=== EXERCISE DIRECTIONS ===
Whenever a line below mentions the word "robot", that line should be copied.

=== THE RECORDS ===

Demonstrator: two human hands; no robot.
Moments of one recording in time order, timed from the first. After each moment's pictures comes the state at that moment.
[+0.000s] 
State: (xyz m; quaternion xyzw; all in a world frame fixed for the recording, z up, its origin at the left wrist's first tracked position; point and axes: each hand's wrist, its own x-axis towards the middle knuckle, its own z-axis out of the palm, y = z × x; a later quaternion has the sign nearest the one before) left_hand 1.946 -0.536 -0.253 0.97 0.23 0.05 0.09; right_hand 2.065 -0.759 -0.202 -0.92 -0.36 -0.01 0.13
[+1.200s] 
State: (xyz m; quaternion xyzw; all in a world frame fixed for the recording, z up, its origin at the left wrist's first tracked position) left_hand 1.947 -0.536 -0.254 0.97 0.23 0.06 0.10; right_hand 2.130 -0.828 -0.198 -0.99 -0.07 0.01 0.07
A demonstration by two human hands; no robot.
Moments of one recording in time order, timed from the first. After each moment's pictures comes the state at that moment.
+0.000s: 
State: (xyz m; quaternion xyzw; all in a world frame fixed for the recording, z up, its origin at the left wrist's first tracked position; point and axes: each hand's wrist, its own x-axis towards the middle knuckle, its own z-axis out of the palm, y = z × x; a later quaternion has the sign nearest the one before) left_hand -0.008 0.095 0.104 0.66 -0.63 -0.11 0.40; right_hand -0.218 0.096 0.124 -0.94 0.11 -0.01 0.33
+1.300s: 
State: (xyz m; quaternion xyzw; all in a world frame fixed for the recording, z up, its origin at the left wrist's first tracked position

=== EXERCISE RESPONSE ===
Demonstrator: two human hands; no robot.
A demonstration by two human hands; no robot.

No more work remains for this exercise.